(Recorded data)
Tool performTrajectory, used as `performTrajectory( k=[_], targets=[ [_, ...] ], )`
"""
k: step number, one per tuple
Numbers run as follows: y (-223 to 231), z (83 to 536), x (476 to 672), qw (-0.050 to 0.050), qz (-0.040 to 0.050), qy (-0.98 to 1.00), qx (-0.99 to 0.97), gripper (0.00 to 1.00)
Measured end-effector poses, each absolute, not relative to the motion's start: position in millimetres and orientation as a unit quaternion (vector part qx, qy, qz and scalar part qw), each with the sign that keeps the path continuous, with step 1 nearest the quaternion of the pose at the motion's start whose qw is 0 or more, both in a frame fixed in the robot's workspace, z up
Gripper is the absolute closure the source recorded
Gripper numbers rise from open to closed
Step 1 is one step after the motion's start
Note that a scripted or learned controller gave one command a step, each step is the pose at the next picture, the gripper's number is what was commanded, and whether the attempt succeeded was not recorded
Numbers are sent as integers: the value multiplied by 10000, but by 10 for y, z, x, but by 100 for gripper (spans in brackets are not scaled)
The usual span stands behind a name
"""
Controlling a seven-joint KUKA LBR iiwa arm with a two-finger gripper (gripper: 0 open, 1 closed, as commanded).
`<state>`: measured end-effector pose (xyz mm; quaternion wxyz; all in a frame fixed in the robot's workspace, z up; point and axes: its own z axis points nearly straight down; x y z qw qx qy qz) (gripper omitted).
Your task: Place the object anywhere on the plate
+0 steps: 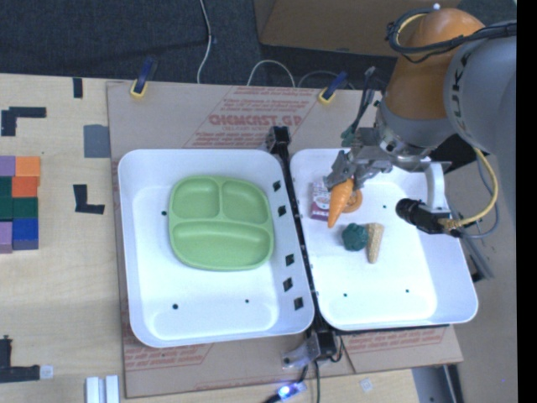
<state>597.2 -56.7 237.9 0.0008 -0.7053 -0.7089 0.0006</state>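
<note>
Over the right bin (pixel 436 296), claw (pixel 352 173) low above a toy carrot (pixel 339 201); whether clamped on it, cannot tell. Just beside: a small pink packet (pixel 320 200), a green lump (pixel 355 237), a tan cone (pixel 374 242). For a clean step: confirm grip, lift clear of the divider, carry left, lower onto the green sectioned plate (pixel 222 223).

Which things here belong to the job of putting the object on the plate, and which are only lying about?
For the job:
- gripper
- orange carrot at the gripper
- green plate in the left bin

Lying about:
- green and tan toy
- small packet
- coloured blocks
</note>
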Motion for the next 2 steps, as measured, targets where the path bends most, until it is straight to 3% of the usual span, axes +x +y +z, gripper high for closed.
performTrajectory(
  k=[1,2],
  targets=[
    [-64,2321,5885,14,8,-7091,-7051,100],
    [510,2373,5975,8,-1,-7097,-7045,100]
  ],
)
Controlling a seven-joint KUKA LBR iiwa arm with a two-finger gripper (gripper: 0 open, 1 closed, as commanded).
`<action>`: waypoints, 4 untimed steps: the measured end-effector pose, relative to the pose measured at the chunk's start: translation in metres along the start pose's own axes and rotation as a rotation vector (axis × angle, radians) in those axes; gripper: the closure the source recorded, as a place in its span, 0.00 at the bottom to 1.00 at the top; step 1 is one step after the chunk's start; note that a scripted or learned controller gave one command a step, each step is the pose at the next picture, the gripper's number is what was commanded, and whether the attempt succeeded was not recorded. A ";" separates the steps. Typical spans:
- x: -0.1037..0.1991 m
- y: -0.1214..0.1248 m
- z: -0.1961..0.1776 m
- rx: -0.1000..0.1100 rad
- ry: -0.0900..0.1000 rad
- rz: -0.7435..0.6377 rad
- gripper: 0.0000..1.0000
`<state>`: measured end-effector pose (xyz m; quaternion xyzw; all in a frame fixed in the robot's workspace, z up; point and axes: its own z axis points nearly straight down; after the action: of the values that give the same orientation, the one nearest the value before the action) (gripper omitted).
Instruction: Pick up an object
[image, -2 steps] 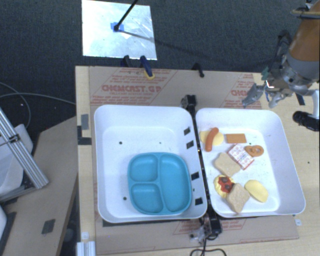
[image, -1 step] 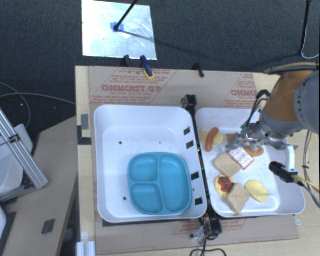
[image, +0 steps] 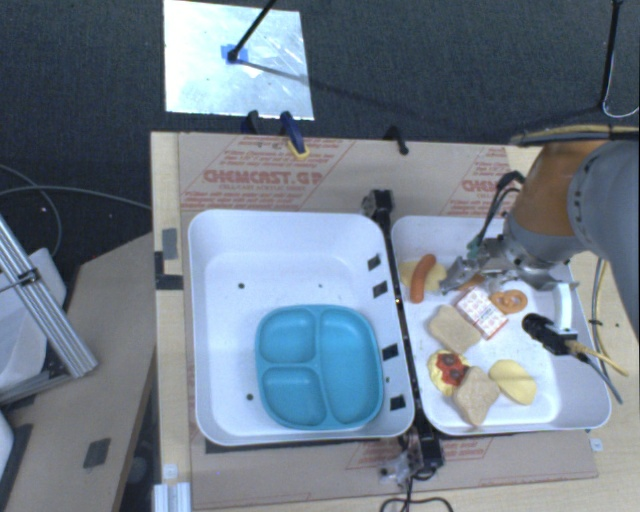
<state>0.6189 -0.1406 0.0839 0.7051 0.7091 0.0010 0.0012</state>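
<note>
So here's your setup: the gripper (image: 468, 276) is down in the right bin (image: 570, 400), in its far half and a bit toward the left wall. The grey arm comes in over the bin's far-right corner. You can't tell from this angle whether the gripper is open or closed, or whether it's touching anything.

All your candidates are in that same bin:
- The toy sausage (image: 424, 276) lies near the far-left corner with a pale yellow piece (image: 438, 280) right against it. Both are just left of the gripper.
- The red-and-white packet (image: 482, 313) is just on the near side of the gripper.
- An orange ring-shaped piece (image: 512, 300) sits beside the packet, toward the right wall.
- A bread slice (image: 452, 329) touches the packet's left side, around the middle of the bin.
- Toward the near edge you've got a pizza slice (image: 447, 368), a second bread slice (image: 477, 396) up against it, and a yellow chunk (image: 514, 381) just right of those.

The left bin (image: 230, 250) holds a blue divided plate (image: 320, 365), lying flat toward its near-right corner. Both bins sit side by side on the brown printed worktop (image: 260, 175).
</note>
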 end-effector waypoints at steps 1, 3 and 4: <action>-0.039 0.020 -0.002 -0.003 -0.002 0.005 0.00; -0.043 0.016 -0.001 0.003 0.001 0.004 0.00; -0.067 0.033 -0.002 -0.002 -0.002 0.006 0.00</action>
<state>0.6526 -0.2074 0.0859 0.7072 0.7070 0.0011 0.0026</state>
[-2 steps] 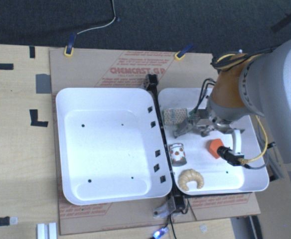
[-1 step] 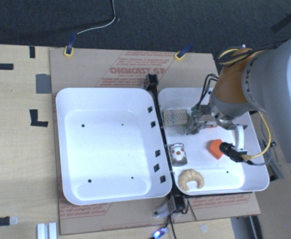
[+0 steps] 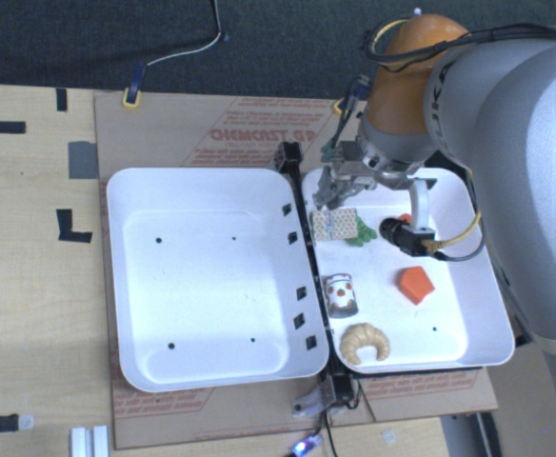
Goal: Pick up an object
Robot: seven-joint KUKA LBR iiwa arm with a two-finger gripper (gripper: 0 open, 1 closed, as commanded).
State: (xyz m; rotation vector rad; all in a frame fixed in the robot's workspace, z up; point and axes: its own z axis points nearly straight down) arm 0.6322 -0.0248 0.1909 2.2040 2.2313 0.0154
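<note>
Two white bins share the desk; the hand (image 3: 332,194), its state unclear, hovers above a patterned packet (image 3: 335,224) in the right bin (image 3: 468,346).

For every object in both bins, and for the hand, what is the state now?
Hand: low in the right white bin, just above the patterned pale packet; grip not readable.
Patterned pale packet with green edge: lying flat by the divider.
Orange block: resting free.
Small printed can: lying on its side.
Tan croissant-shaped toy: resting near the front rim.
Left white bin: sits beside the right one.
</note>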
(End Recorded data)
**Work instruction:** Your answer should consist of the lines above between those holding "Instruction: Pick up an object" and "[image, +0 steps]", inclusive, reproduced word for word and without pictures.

**Answer to this task:**
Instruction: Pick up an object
[image, -2 steps] 
[image, -1 step] 
[image, +0 steps] 

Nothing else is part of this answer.